-------- RECORDED DATA --------

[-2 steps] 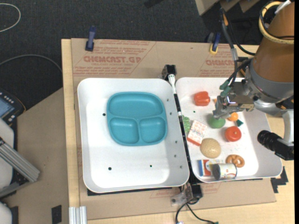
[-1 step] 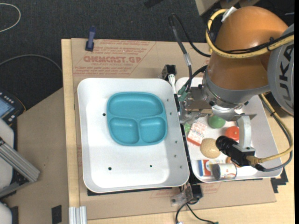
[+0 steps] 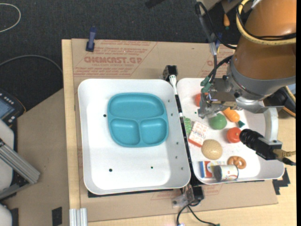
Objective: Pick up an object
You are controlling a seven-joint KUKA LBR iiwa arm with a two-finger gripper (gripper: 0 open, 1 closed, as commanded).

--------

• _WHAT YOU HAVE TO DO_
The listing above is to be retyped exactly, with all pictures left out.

• _SOLUTION FOR THIS TASK_
[-2 steps] 
[-1 step] 
[+0 steps] 
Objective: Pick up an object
You are controlling a seven-joint KUKA LBR iiwa arm with a two-finger gripper (gripper: 0 open, 1 closed, as commanded).

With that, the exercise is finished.